§ ASSIGNMENT
Return only the number of lines in the data below where the word "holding" appears.

* * * *

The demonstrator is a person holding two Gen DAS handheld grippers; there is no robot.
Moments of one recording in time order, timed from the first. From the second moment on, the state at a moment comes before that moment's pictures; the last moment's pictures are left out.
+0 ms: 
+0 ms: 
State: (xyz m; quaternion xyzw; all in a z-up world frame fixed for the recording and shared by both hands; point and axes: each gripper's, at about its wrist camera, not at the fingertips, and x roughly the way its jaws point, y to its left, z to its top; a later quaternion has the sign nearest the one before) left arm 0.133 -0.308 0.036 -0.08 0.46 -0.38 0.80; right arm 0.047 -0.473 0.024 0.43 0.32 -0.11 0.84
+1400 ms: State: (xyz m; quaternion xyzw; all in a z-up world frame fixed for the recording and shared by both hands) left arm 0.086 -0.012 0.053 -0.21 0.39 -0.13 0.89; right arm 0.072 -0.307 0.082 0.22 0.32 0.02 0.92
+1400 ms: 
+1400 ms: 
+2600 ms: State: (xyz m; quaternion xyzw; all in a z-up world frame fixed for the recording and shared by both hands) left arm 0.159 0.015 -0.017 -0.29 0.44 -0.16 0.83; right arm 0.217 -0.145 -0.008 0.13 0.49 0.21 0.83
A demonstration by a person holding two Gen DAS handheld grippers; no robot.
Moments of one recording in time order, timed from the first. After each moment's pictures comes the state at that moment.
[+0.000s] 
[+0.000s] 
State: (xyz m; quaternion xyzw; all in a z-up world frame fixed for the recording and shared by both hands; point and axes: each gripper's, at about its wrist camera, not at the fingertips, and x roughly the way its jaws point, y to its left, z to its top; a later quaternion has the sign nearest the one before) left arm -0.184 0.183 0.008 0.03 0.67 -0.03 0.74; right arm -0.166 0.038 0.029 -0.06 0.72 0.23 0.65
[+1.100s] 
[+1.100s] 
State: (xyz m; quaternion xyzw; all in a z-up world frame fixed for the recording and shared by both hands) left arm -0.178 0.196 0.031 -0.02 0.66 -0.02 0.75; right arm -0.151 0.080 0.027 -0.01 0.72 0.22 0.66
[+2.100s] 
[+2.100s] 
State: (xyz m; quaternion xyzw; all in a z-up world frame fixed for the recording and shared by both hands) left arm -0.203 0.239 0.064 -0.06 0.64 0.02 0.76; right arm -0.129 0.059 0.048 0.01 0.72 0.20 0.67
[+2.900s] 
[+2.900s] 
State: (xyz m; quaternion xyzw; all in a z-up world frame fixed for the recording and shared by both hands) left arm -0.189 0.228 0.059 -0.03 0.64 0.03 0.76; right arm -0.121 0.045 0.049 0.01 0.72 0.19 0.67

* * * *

§ SOLUTION BELOW
2